(Data items)
Start of Block
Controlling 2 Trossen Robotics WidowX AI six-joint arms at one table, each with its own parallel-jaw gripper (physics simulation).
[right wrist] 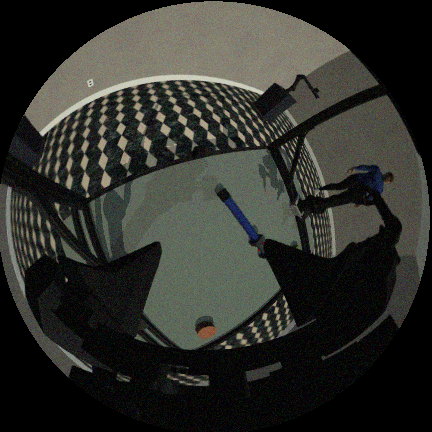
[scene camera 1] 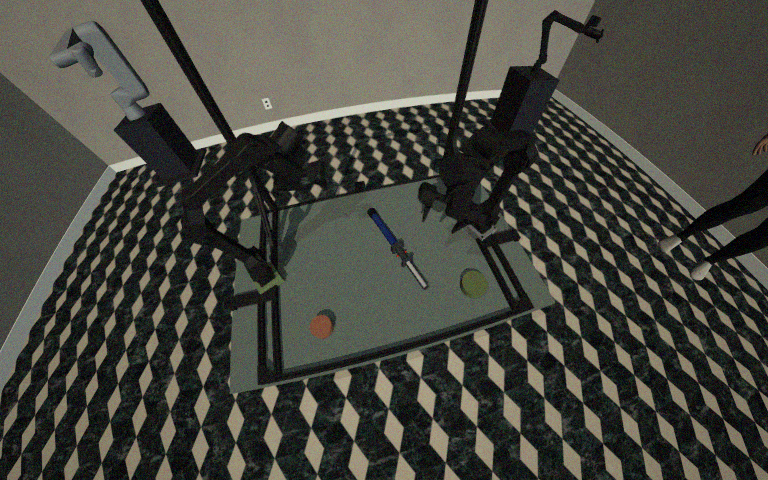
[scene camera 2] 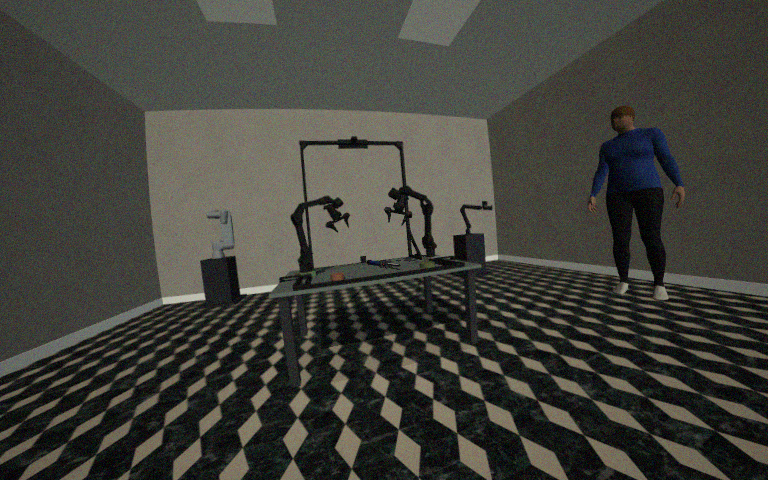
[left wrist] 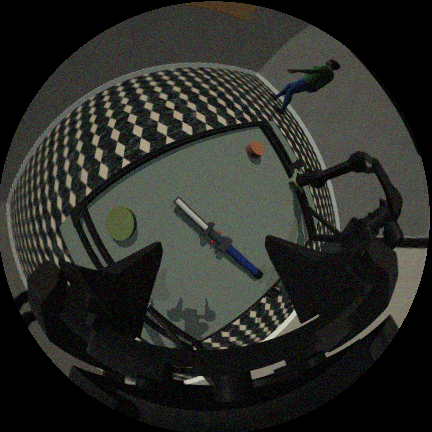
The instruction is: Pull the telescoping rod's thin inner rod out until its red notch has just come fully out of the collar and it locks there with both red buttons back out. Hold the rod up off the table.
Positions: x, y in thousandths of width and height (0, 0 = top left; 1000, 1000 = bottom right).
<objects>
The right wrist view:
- my right gripper: 492, 571
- telescoping rod: 594, 554
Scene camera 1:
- my left gripper: 570, 474
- my right gripper: 411, 389
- telescoping rod: 516, 516
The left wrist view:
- my left gripper: 494, 566
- my right gripper: 784, 559
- telescoping rod: 517, 564
</objects>
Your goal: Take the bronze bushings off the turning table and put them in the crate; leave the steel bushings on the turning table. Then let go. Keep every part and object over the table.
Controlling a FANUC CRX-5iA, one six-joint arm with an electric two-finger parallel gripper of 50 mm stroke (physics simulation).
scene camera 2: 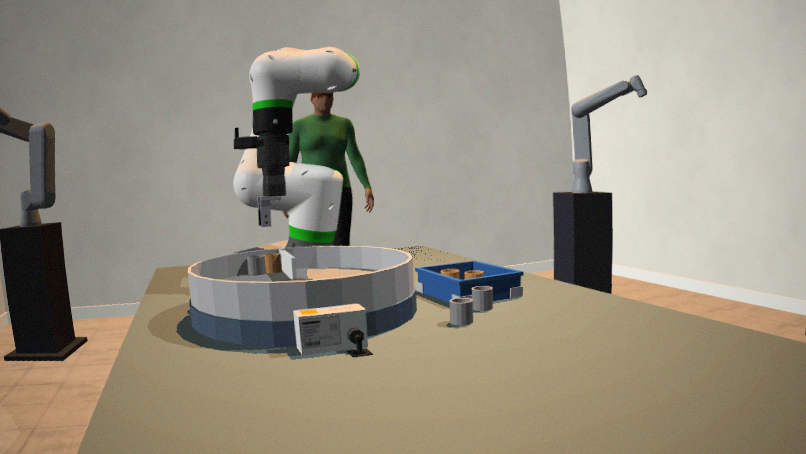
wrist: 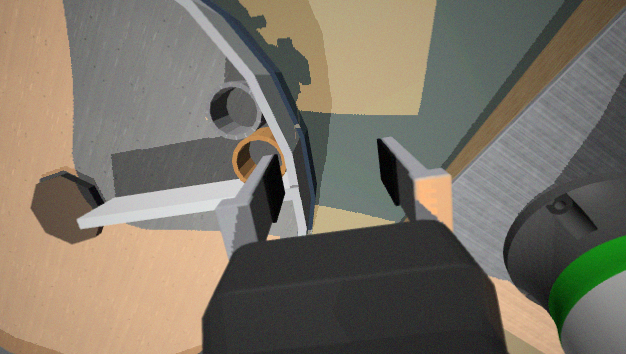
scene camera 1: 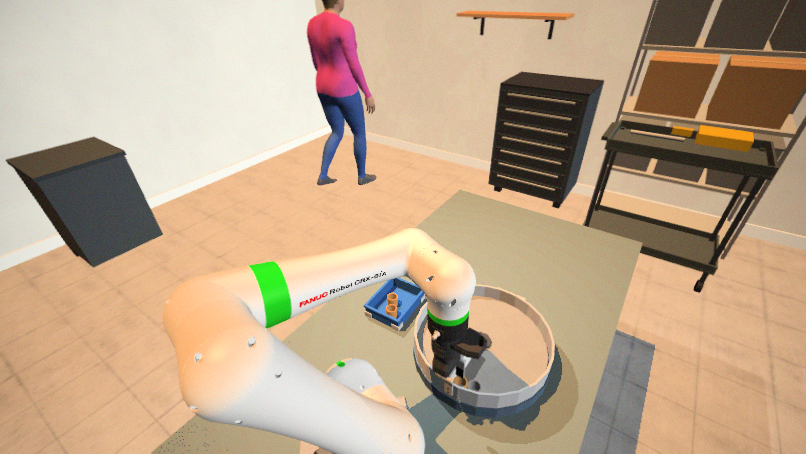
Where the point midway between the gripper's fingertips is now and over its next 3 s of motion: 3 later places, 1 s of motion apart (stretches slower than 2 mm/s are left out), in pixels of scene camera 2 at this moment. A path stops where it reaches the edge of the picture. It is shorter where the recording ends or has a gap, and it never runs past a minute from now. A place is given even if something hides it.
My gripper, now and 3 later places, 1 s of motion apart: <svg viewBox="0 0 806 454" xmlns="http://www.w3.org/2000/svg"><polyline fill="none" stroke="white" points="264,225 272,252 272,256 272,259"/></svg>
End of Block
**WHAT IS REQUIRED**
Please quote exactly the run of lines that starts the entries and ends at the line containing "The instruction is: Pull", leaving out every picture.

**RESULT FOR THIS EXERCISE**
Controlling 2 Trossen Robotics WidowX AI six-joint arms at one table, each with its own parallel-jaw gripper (physics simulation).
[right wrist] 
[scene camera 1] 
[scene camera 2] 
[left wrist] 
The instruction is: Pull the telescoping rod's thin inner rod out until its red notch has just come fully out of the collar and it locks there with both red buttons back out. Hold the rod up off the table.

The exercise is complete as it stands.